The typical strategy is to assume all other variables equal their average from the data. This requires us to calculate the average winter rainfall using the same data the regression came from, and setting winter rainfall equal to this average. After doing the same thing for growing season temperature, the regression is reduced to one explanatory variable: harvest rainfall.
A quick remark about calculating averages, which can be done easily in Excel without a formula. Simply select all the data for the variable of interest and then look in the lower right-hand corner where it tell you the sum, the count (number of observations), and the average. Do this, and the winter rainfall average will equal 608.41 and the average temperature will be 16.48. Plug these numbers into the regression for the following result.

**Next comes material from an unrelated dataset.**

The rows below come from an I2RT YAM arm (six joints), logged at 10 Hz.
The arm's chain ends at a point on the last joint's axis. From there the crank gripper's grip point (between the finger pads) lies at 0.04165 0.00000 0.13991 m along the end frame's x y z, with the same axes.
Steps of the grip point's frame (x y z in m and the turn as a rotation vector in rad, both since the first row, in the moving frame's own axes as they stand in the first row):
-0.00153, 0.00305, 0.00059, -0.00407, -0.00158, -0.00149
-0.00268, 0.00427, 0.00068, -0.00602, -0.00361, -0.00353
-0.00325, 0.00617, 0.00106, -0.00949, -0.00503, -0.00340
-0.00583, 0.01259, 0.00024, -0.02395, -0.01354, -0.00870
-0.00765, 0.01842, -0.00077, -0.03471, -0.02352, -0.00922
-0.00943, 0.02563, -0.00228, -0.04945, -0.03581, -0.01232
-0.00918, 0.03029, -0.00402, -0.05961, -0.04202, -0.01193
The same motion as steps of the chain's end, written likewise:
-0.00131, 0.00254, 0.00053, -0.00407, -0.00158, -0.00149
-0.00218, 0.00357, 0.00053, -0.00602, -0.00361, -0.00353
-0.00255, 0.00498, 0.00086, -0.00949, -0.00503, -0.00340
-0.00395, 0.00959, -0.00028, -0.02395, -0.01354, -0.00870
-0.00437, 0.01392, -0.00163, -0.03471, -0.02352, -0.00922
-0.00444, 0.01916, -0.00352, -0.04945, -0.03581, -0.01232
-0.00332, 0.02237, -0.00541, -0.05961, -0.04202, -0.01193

[Equation 2] predicted wine quality = -3.612871 + 0.000602(608.41) + 0.222877(16.48) - 0.000954(harvest rainfall) = 0.426457 - 0.000954(harvest rainfall)
Now that the regression is reduced to one explanatory variable it can be easily graphed by inserting different values for harvest rainfall and plotting the results. One might pause and ask what values of harvest rainfall should be used? A logical answer, I believe, is to assume the minimum value is zero and the maximum value in the chart to be a little beyond the maximum value in the sample. That maximum value in the sample is 292, so plotting rainfall from 0 to 300 seems reasonable.
Figure 2—Graph From The Wine Regression
References
(1) Ayres, Ian. 2007. SuperCrunchers. Bantam Dell.